The next part of the file contains following lines:
```
buildInputs = [ rpkgs tex system_packages ];
buildPhase =
''
# Deno needs to add stuff to $HOME/.cache
# so we give it a home to do this
mkdir home
export HOME=$PWD/home
quarto add --no-prompt $src
quarto render $PWD/template.qmd --to jss-pdf
'';
```
The `buildInputs` are the same as before. What's new is the `buildPhase`.

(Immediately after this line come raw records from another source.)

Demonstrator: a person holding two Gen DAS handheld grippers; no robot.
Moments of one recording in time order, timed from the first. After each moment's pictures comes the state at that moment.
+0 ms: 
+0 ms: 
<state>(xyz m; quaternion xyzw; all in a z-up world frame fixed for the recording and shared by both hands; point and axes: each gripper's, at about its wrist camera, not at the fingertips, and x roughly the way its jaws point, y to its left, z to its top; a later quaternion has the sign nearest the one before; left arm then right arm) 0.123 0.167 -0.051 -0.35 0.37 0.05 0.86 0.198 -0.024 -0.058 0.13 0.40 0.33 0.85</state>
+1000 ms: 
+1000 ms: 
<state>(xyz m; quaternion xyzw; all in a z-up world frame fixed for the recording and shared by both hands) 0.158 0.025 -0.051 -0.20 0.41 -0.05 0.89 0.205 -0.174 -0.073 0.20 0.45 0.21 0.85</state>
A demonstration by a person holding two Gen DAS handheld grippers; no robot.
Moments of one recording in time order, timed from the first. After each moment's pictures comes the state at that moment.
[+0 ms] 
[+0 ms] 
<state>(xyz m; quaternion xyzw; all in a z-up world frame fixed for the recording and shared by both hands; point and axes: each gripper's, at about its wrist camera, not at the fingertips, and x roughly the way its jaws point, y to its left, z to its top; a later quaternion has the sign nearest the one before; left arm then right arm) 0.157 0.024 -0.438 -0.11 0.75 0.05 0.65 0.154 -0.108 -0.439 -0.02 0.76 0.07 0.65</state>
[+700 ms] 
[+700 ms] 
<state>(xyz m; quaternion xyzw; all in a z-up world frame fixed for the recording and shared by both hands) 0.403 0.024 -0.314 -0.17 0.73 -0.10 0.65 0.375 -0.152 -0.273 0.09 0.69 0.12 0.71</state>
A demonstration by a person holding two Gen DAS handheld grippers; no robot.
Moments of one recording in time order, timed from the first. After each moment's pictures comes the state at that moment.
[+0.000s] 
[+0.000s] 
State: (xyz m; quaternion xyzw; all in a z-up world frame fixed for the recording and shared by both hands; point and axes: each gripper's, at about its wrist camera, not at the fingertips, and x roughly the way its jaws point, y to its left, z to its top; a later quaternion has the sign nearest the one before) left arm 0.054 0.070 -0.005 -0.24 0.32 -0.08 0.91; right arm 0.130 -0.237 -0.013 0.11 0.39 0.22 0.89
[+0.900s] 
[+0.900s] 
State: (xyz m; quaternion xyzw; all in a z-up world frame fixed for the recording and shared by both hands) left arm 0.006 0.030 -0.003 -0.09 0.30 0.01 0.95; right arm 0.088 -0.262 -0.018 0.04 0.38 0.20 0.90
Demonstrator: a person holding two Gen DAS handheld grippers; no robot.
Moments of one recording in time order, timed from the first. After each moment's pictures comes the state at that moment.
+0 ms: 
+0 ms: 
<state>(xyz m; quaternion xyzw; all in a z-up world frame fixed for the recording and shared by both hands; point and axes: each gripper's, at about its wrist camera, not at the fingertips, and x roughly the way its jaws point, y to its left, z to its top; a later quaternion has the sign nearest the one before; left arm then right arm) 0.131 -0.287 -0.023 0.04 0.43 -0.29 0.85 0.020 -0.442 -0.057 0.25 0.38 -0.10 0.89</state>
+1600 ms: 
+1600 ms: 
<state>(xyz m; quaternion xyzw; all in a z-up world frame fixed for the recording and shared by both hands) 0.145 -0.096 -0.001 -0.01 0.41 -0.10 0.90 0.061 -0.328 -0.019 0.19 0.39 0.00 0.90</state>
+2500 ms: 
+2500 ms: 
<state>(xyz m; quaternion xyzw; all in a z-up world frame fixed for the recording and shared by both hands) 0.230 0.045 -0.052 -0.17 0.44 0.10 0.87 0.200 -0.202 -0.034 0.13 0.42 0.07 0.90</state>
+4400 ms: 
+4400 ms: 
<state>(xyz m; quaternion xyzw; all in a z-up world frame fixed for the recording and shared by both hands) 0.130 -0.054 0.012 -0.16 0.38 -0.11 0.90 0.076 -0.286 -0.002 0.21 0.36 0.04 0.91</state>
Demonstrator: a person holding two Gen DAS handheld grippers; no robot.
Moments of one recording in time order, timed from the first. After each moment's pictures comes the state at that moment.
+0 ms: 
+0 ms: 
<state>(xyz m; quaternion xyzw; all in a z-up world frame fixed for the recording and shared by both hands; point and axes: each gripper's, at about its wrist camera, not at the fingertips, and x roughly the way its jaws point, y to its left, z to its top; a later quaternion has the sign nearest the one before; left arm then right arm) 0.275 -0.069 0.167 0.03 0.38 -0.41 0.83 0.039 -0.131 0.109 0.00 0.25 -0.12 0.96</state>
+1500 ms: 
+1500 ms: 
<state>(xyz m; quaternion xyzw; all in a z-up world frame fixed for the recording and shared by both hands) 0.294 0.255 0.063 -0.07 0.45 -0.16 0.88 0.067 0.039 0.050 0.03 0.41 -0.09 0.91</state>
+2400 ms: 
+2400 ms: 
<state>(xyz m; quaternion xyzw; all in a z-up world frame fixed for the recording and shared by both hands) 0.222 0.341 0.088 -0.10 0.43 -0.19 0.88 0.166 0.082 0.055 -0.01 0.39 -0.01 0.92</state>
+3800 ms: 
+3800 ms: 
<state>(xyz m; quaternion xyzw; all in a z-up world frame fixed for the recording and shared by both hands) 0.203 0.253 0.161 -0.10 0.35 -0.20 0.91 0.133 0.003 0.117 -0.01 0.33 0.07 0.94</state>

This is actually the part in which the document gets compiled. The first
step is to create a `home` directory. This is because Quarto needs to save
the template we want to use in `/home/.cache/deno`. If you're using
`quarto` interactively, that's not an issue, since your home directory
will be used. But with Nix, things are different, so we need to create
an empty directory and specify this as the home. This is what these
two lines do:
```
mkdir home
export HOME=$PWD/home
```
(`$PWD` —Print Working Directory— is a shell variable referring to the current
working directory.)
Now, we need to install the template that we cloned from Github. For this we can
use `quarto add` just as before, but instead of installing it directly from
Github, we install it from the repository that we cloned. We also add the
`--no-prompt` flag so that the template gets installed without asking us for
confirmation. This is similar to how when building a Docker image, we don't want
any interactive prompt to show up, or else the process will get stuck. `$src`
refers to the path of our downloaded Github repository. Finally we can compile
the document:
```
quarto render $PWD/template.qmd --to jss-pdf
```
This will compile the `template.qmd` (our finished paper). Finally, there's the
`installPhase`:
```
installPhase =
''
mkdir -p $out
cp template.pdf $out/
'';
```
`$out` is a shell variable defined inside the build environment and refers to
the path, so we can use it to create a directory that will contain our output
(the compiled PDF file). So we use `mkdir -p` to recursively create all the
directory structure, and then copy the compiled document to `$out/`. We can now
build our document by running `nix_build()`. Now, you may be confused by the
fact that you won't see the PDF in your working directory. But remember that
software built by Nix will always be stored in the Nix store, so our PDF is also
in the store, since this is what we built. To find it, run:
```
readlink result
```
which will show the path to the PDF. You could use this to open the
PDF in your PDF viewer application (on Linux at least):
```
xdg-open $(readlink result)/template.pdf
```
## Conclusion
This vignette showed two approaches, both have their merits: the first approach
that is more interactive is useful while writing the document. You get access to
a shell and can work on the document and compile it quickly. The second approach
is more useful once the document is ready and you want to have a way of quickly
rebuilding it for reproducibility purposes.